* _Records for processing_
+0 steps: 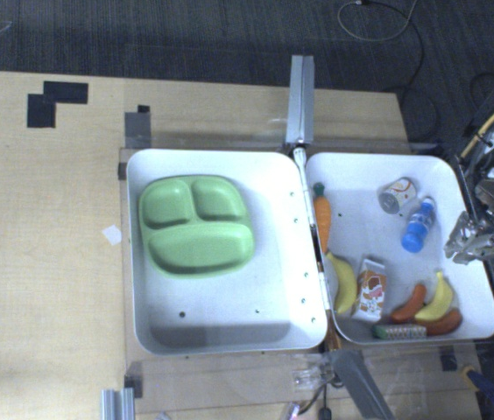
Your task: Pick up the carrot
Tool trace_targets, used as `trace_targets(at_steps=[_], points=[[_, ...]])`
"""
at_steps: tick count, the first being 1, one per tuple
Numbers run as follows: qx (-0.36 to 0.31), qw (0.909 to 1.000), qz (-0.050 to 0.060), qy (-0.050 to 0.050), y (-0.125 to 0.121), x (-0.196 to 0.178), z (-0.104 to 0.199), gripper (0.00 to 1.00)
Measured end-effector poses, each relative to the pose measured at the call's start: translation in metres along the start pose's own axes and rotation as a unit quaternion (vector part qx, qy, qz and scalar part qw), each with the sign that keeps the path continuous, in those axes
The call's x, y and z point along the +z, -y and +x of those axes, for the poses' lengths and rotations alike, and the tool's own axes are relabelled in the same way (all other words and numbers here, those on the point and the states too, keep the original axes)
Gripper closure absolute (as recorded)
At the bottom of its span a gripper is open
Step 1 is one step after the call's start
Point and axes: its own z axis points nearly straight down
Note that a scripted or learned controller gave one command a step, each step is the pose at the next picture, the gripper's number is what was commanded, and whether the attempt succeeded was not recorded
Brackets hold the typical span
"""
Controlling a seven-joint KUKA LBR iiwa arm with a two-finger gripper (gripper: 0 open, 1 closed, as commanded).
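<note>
The carrot (322, 220) lies against the left wall of the right bin (352, 175), near its upper left corner, green top pointing up. Below it along the same wall lies a banana (344, 283), with a small carton (370, 291) just beside. A can (397, 195) and blue bottle (417, 227) sit toward the upper right. The gripper (472, 243) hangs at the bin's right edge, well apart from the carrot; how wide it stands I cannot tell. A green tray (196, 224) rests in the left bin (221, 326)
</note>
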Motion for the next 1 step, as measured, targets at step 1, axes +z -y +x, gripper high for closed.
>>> trace_targets(at_steps=[1], points=[[-0.205,0.9788,-0.001,0.000,-0.0188,0.0165,0.0177,1.00]])
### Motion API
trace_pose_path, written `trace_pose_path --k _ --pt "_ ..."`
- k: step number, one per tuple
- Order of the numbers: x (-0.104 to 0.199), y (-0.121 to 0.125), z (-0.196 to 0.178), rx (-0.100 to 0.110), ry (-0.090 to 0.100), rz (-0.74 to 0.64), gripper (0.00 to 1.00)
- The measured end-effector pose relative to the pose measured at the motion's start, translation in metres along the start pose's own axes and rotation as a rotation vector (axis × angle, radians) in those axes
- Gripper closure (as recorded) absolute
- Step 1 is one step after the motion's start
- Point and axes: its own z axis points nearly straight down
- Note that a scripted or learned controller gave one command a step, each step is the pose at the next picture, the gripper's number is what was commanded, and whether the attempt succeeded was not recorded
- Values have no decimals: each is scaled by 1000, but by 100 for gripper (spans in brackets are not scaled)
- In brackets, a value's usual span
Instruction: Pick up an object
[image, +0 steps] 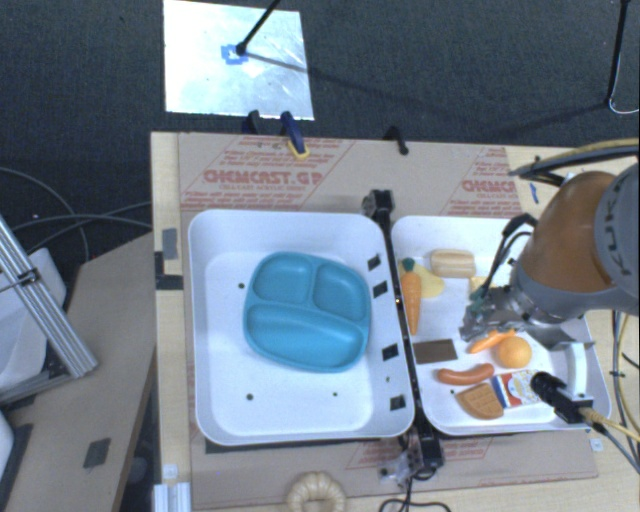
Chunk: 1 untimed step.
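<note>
Hovering low over the right bin (500, 228), the hand (484, 322) is seen at the right of the frame, just left of the orange-banded wrist. Whether it is spread or closed cannot be told: its tip is a dark, blurred cluster, and nothing is clearly seen held by it.

Directly beneath and slightly to the lower right of the hand, a small orange piece (486, 343) is found, apparently touching or all but touching the tip; its long axis runs from lower left to upper right. An orange ball (513, 352) lies just beside it to the right. These two are judged the nearest candidates for a pick, so the coming move would turn on a short descent rather than any sideways travel.

Further out, a sausage (464, 376) is laid below, a brown square (434, 351) to the left, and a carrot (411, 299) upright along the bin's left wall. A bread roll (452, 263) is set towards the top, and a brown wedge (480, 402) near the bottom edge.

In the left bin (215, 330), a blue divided plate (307, 310) is placed, well apart from the hand. Both bins are carried by the worktop (330, 165).
</note>
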Motion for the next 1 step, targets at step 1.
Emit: trace_pose_path --k 1 --pt "-10 6 -55 -3 -1 0 100"
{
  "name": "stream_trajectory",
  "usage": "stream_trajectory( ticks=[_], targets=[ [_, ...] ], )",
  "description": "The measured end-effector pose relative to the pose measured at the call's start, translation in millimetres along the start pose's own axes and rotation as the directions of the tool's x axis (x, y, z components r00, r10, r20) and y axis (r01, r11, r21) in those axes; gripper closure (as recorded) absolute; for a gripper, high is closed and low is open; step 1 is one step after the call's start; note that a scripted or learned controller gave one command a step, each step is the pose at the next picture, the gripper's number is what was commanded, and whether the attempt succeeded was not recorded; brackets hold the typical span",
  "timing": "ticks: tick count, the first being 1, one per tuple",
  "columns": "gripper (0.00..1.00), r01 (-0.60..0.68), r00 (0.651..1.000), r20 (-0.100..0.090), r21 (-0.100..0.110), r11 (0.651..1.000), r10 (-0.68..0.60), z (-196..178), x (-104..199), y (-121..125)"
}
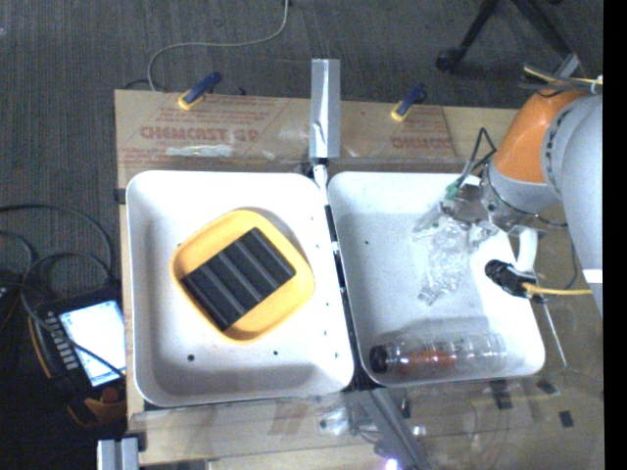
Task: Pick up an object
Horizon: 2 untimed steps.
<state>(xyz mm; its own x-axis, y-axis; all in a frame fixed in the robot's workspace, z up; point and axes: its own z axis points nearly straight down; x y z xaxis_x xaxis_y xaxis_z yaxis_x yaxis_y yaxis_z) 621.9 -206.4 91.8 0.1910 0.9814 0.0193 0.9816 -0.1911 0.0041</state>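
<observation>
In the left bin [157, 213] lies a yellow rounded block [245, 272] with a black ribbed top, turned at an angle. The right bin [377, 262] holds a crumpled piece of clear plastic [443, 255] near its right side. A clear plastic bottle [441, 352] with a dark cap end lies on its side along the front wall. My gripper [458, 202] hangs at the back right of the right bin, right at the upper end of the crumpled plastic. I cannot make out whether anything is held.
A metal bar [324, 111] stands upright behind the seam between the bins. Two blue-and-yellow clamps [199, 90] [409, 102] hold the cardboard backing at the rear. A tablet [86, 339] lies on the floor to the left.
</observation>
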Motion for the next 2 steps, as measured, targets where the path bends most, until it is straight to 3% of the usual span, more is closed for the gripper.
stream_trajectory(
  ticks=[1, 2],
  targets=[
    [0.0, -0.108, 0.994, 0.02, -0.009, 0.994, 0.108, 2.4, 39.8, -3.0],
    [0.0, -0.095, 0.995, 0.023, 0.003, 0.995, 0.095, -147.3, 19.9, -45.1]
  ],
)
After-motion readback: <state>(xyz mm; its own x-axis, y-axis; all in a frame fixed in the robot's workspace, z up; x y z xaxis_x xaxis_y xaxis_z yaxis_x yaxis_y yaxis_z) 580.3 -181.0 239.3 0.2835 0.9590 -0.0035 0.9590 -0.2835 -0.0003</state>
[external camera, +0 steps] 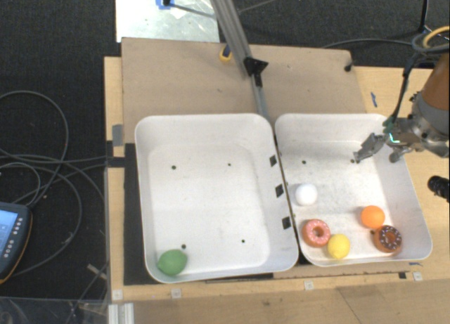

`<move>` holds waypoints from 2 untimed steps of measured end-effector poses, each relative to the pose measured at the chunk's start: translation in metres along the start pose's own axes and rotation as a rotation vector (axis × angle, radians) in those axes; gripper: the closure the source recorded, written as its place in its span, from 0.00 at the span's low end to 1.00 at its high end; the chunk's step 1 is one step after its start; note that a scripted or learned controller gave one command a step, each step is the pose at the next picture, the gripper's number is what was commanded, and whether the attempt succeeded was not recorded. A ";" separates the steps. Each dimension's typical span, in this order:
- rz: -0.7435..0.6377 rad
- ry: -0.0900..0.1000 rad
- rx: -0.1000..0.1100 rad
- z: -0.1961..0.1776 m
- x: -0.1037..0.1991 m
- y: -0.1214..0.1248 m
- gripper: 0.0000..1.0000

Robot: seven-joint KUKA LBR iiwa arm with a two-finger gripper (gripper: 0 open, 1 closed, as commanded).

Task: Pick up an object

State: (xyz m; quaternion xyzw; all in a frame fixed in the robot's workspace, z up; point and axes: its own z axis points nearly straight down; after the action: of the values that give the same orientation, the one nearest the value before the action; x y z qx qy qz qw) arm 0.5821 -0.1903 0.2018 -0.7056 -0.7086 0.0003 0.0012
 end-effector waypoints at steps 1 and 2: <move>-0.001 -0.001 -0.003 -0.002 0.000 0.001 0.00; 0.001 0.000 0.002 0.061 0.002 0.002 0.00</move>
State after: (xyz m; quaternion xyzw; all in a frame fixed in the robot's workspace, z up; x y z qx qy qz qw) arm 0.5840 -0.1886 0.1410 -0.7061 -0.7081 0.0009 0.0019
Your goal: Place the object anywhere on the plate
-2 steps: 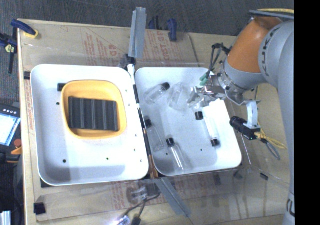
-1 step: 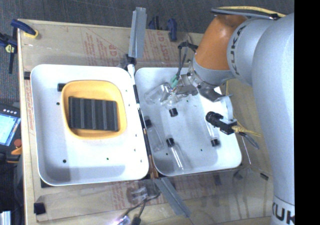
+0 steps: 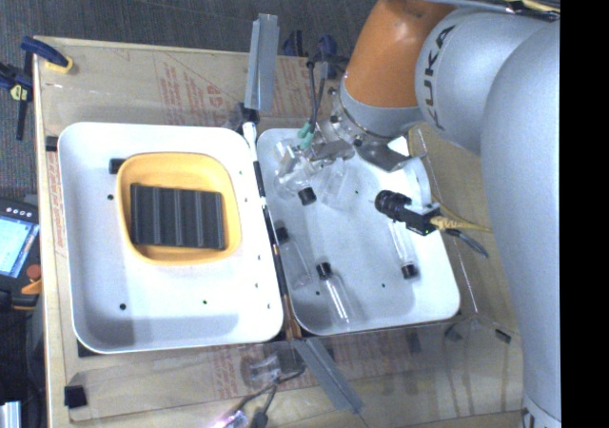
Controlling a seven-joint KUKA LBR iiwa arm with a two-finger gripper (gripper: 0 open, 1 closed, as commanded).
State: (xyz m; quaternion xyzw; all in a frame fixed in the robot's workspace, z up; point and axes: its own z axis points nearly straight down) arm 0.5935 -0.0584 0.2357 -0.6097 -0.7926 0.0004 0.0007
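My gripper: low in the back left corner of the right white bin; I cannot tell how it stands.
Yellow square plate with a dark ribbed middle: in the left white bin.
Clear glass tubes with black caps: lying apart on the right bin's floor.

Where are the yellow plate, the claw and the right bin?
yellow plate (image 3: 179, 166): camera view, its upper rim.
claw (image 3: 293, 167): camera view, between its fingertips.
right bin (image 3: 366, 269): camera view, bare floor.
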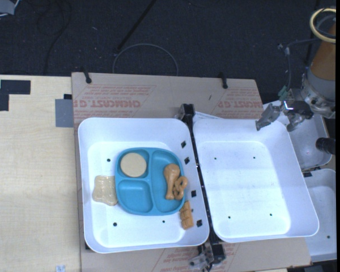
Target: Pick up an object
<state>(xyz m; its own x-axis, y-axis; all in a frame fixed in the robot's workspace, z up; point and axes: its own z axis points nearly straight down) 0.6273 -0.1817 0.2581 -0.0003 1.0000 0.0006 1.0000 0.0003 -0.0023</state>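
The grey two-finger gripper point(279, 117) hangs spread, w/ nothing between, over far right corner of the right white plastic bin point(255, 231). Objects are all in the left white bin point(96, 231): blue compartment tray point(140, 200), round tan disc point(132, 164), knobbly brown pieces point(174, 181). Risk: these irregular shapes may slip from the fingers.

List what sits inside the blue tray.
In the blue tray: a round tan disc in one compartment and a brown twisted piece in another. The third compartment looks bare. Anything under them is covered.
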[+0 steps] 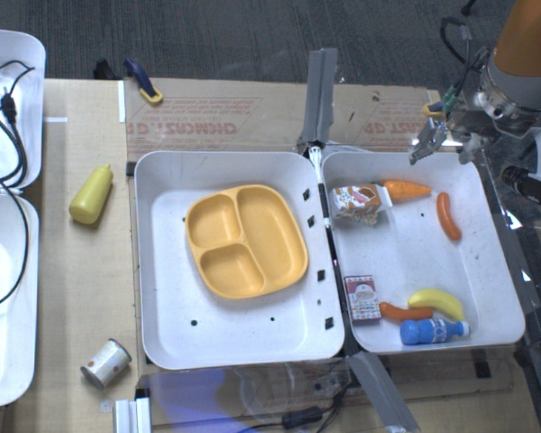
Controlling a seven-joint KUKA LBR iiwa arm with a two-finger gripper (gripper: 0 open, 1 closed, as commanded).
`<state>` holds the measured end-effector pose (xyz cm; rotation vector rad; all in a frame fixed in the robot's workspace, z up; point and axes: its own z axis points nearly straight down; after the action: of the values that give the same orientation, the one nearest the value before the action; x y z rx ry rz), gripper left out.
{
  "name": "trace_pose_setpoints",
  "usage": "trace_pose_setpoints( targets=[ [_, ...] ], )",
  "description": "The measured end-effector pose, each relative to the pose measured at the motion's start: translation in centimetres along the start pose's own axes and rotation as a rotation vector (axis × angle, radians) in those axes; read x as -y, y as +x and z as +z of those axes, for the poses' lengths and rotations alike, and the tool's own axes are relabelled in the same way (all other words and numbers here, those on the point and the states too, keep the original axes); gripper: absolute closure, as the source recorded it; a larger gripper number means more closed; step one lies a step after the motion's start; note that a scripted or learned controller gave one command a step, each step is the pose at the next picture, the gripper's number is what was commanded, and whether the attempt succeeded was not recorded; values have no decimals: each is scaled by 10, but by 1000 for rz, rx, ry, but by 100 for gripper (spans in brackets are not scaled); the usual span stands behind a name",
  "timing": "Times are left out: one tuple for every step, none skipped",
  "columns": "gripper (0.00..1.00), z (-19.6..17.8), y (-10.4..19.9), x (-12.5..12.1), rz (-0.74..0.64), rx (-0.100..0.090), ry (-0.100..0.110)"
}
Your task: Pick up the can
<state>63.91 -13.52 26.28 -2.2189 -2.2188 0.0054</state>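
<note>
Two white bins sit side by side on the tabletop (81,133): the left bin (162,188) carries a yellow divided plate (245,240), and the right bin (487,242) holds a snack packet (356,203), carrot (406,188), sausage (448,216), small red box (362,297), banana (437,302) and blue bottle (433,331). The can (105,362) lies on its side outside both bins, near the left bin's front-left corner. The tool (446,133) hangs over the right bin's back edge, well apart from the can; whether it is released or clenched I cannot tell, and nothing shows in it. By my judgement the task is barely begun: reach, grasp and lift all remain.
</note>
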Motion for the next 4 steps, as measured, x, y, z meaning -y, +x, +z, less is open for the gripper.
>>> trace_pose_setpoints(
  targets=[
    [0, 171, -16, 148, -55, -2, 1],
    [0, 175, -32, 91, 147, 0, -1],
    [0, 175, -55, 97, -49, -1, 0],
    [0, 175, 1, 80, -12, 0, -1]
  ],
)
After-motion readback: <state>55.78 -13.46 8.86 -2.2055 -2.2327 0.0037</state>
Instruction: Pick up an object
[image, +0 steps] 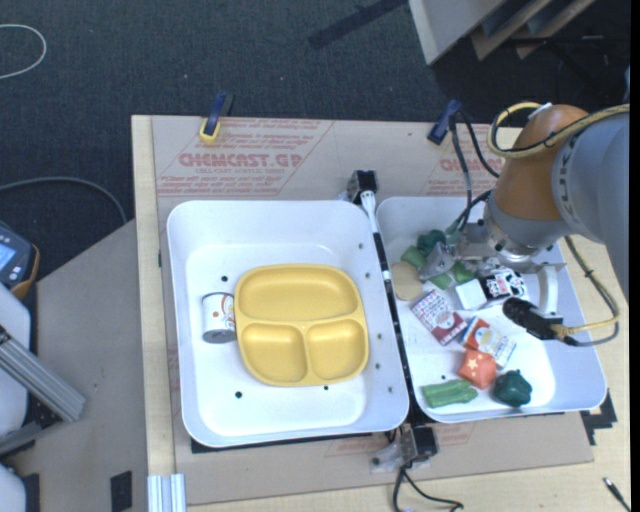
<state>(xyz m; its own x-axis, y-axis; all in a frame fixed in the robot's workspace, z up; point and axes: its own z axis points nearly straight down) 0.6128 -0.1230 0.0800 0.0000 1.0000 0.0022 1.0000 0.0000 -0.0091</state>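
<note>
My gripper (452, 262) reaches down into the right bin (585, 375) near its upper left part, among a pile of small objects. Dark green items (432, 243) lie right beside its metal fingers. A red-and-white packet (436, 312), a white block (469, 294) and a black-and-white piece (505, 286) lie just below it. Nearer the front are an orange-red item (478, 368), a green pod-shaped item (447, 393) and a dark green lump (513, 387). The arm's wrist hides what is under the fingertips.
The left bin (190, 230) holds a yellow divided plate (300, 322) and a small can (217, 317) lying at its left. A black divider strip (385, 290) runs between the bins. Cables loop over the right bin's right side.
</note>
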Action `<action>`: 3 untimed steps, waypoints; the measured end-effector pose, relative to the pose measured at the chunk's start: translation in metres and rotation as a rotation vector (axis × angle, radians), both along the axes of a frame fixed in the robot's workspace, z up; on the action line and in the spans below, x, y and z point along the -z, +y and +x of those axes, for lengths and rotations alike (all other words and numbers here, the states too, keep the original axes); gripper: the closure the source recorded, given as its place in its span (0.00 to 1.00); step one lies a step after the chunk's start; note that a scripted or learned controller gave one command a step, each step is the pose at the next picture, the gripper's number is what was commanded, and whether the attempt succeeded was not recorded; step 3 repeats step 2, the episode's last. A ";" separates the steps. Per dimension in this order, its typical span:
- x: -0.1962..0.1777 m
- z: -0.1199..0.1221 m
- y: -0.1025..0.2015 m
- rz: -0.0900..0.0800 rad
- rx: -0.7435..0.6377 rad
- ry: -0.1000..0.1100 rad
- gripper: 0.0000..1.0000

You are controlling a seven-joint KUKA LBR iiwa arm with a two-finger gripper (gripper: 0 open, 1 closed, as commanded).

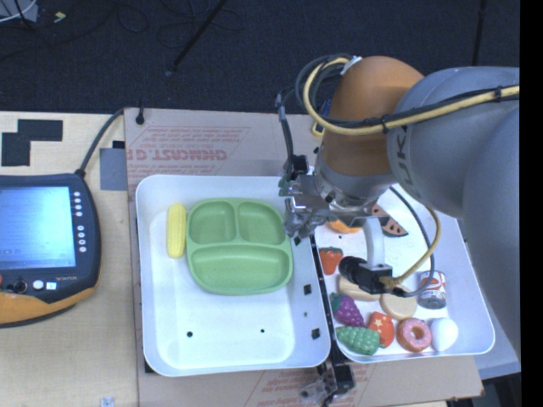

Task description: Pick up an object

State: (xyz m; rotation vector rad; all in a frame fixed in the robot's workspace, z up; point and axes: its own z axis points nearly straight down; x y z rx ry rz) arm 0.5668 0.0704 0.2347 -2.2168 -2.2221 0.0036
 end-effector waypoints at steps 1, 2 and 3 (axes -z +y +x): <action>0.000 0.004 -0.001 0.000 -0.001 0.000 1.00; 0.003 -0.007 -0.006 -0.001 0.003 0.002 1.00; 0.003 -0.007 -0.006 -0.001 0.003 0.002 1.00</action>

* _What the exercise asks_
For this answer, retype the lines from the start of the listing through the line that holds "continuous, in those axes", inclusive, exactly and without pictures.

* _Reply to the exercise_
+0 steps: 
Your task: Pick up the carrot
Tool trace_targets, used as `trace_targets(at_steps=[_], points=[[_, ...]])`
"""
at_steps: tick count, the first being 1, one per tuple
Numbers run as follows: qx (-0.36 to 0.31), qw (0.909 to 1.000), qz (-0.050 to 0.060), qy (-0.050 to 0.050), y (-0.125 to 0.121), x (-0.196 to 0.178), z (-0.104 to 0.199), gripper (0.00 to 1.00)
Measured end-effector poses, each relative to the pose measured at the call's start: translation in metres along the start pose's own axes and rotation as a unit quaternion (vector part qx, qy, qz and scalar part qw), each with the sign that keeps the path continuous, in those axes

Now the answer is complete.